● **Assignment**: The material below must be retyped in full, with every line kept exactly as it is.

↓↓↓

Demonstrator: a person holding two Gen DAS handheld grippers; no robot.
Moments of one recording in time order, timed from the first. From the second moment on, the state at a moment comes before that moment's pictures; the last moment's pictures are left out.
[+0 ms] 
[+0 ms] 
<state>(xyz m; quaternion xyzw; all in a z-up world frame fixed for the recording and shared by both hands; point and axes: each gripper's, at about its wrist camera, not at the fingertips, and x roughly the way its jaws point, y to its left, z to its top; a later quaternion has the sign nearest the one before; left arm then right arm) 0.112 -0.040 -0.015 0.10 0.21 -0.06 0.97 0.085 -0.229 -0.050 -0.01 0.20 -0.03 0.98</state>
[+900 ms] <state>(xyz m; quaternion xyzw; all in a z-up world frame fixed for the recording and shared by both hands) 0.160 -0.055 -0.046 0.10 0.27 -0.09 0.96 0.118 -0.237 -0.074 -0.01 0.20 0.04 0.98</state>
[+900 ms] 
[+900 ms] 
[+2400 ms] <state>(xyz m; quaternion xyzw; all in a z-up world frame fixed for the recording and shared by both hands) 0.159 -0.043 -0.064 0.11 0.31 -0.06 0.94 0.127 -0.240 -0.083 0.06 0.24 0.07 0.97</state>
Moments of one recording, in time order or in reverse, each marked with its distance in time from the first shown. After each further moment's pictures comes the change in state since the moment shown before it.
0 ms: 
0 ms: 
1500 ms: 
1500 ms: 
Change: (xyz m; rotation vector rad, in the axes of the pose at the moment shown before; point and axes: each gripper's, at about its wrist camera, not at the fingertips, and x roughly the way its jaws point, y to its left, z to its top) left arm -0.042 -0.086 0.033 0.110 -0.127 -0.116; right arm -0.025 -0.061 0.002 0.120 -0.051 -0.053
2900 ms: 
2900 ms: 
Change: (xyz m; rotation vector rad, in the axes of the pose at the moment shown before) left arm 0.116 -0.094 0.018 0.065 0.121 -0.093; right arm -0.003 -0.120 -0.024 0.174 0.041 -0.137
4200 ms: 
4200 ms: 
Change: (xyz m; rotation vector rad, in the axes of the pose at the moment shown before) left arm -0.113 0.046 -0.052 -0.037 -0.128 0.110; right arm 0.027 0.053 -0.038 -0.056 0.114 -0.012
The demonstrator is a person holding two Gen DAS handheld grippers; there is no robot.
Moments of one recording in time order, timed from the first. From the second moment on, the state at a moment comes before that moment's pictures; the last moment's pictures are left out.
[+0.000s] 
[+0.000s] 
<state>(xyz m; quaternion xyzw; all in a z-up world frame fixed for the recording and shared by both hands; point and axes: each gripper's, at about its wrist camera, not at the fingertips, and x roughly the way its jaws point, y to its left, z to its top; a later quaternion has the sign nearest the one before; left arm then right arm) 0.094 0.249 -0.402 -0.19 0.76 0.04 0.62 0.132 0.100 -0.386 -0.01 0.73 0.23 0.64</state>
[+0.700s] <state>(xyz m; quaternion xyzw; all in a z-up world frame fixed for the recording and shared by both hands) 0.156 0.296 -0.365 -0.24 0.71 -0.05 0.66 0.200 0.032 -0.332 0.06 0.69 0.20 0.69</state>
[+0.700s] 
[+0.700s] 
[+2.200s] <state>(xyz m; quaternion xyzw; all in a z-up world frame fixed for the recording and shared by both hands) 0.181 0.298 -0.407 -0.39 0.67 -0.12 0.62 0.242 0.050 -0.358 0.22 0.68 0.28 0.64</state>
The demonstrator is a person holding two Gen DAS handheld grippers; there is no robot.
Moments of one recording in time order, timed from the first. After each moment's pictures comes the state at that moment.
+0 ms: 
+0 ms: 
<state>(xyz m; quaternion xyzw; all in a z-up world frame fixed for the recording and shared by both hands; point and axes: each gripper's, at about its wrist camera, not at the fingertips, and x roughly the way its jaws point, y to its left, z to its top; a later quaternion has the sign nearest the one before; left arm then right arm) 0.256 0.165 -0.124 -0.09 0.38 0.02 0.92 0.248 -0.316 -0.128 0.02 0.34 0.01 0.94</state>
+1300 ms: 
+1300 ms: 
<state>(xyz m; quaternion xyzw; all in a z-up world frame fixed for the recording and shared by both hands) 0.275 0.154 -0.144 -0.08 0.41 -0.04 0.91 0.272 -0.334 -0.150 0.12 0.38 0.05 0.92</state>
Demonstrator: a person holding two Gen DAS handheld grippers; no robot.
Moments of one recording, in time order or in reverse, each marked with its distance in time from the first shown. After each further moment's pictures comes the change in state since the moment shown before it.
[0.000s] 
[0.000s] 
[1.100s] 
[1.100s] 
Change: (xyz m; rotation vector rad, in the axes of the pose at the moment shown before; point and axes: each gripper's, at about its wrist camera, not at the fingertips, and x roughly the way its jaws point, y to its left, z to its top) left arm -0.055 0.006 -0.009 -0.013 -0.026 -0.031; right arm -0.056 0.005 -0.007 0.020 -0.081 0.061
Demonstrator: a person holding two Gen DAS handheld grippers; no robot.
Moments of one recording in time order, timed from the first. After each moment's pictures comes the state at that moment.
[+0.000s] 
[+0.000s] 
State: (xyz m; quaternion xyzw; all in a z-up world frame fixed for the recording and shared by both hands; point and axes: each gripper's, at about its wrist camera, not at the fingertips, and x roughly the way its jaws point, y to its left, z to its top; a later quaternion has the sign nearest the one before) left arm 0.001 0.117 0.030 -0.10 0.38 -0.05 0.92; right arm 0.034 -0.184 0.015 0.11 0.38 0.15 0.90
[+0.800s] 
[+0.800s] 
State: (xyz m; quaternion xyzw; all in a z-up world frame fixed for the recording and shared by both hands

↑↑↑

● **Result of the exercise**:
Demonstrator: a person holding two Gen DAS handheld grippers; no robot.
Moments of one recording in time order, timed from the first. From the second moment on, the state at a moment comes before that moment's pictures; the last moment's pictures are left out.
[+0 ms] 
[+0 ms] 
<state>(xyz m; quaternion xyzw; all in a z-up world frame fixed for the recording and shared by both hands; point and axes: each gripper's, at about its wrist camera, not at the fingertips, and x roughly the way its jaws point, y to its left, z to its top; a later quaternion has the sign nearest the one before; left arm then right arm) 0.112 -0.040 -0.015 0.10 0.21 -0.06 0.97 0.085 -0.229 -0.050 -0.01 0.20 -0.03 0.98</state>
[+900 ms] <state>(xyz m; quaternion xyzw; all in a z-up world frame fixed for the recording and shared by both hands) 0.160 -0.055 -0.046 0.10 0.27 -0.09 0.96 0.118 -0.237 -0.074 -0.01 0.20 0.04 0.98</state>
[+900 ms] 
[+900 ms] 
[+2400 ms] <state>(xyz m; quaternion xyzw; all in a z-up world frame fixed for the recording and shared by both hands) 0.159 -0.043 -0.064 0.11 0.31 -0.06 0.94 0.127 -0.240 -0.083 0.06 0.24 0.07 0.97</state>
Moments of one recording, in time order or in reverse, each marked with its distance in time from the first shown. After each further moment's pictures comes the change in state since the moment shown before it.
0 ms: 
0 ms: 
1500 ms: 
1500 ms: 
Change: (xyz m; rotation vector rad, in the axes of the pose at the moment shown before; point and axes: each gripper's, at about its wrist camera, not at the fingertips, and x roughly the way its jaws point, y to its left, z to its top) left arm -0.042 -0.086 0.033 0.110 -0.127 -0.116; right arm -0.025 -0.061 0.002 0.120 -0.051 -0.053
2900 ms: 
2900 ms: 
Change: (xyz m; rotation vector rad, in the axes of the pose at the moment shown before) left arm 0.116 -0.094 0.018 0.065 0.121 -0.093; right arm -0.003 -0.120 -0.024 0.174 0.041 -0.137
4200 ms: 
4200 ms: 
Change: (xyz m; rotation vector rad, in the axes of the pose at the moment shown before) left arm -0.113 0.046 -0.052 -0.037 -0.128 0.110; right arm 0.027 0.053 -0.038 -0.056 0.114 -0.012
The demonstrator is a person holding two Gen DAS handheld grippers; there is no robot.
Moments of one recording in time order, timed from the first. From the second moment on, the state at a moment comes before that moment's pictures; the last moment's pictures are left out.
[+0.000s] 
[+0.000s] 
<state>(xyz m; quaternion xyzw; all in a z-up world frame fixed for the recording and shared by both hands; point and axes: each gripper's, at about its wrist camera, not at the fingertips, and x roughly the way its jaws point, y to its left, z to its top; a later quaternion has the sign nearest the one before; left arm then right arm) 0.094 0.249 -0.402 -0.19 0.76 0.04 0.62 0.132 0.100 -0.386 -0.01 0.73 0.23 0.64</state>
[+0.700s] <state>(xyz m; quaternion xyzw; all in a z-up world frame fixed for the recording and shared by both hands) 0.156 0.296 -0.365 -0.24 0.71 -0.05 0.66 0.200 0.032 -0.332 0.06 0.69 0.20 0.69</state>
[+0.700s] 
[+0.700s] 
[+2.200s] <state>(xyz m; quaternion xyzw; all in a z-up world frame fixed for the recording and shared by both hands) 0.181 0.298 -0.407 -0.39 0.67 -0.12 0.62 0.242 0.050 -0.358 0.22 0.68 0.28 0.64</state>
The demonstrator is a person holding two Gen DAS handheld grippers; there is no robot.
Moments of one recording in time order, timed from the first. After each moment's pictures comes the state at that moment.
+0 ms: 
+0 ms: 
<state>(xyz m; quaternion xyzw; all in a z-up world frame fixed for the recording and shared by both hands; point and axes: each gripper's, at about its wrist camera, not at the fingertips, and x roughly the way its jaws point, y to its left, z to its top; a later quaternion has the sign nearest the one before; left arm then right arm) 0.256 0.165 -0.124 -0.09 0.38 0.02 0.92 0.248 -0.316 -0.128 0.02 0.34 0.01 0.94</state>
+1300 ms: 
+1300 ms: 
<state>(xyz m; quaternion xyzw; all in a z-up world frame fixed for the recording and shared by both hands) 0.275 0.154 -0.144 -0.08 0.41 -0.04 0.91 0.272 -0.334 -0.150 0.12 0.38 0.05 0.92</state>
Demonstrator: a person holding two Gen DAS handheld grippers; no robot.
Moments of one recording, in time order or in reverse, each marked with its distance in time from the first shown. After each further moment's pictures comes the change in state since the moment shown before it.
[0.000s] 
[0.000s] 
[1.100s] 
[1.100s] 
Change: (xyz m; rotation vector rad, in the axes of the pose at the moment shown before; point and axes: each gripper's, at about its wrist camera, not at the fingertips, and x roughly the way its jaws point, y to its left, z to its top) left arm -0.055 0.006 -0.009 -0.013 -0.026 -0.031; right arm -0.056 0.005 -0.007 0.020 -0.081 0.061
Demonstrator: a person holding two Gen DAS handheld grippers; no robot.
Moments of one recording in time order, timed from the first. After each moment's pictures comes the state at that moment.
[+0.000s] 
[+0.000s] 
State: (xyz m; quaternion xyzw; all in a z-up world frame fixed for the recording and shared by both hands; point and axes: each gripper's, at about its wrist camera, not at the fingertips, and x roughly the way its jaws point, y to its left, z to its top; a later quaternion has the sign nearest the one before) left arm 0.001 0.117 0.030 -0.10 0.38 -0.05 0.92; right arm 0.034 -0.184 0.015 0.11 0.38 0.15 0.90
[+0.800s] 
[+0.800s] 
State: (xyz m; quaternion xyzw; all in a z-up world frame fixed for the recording and shared by both hands

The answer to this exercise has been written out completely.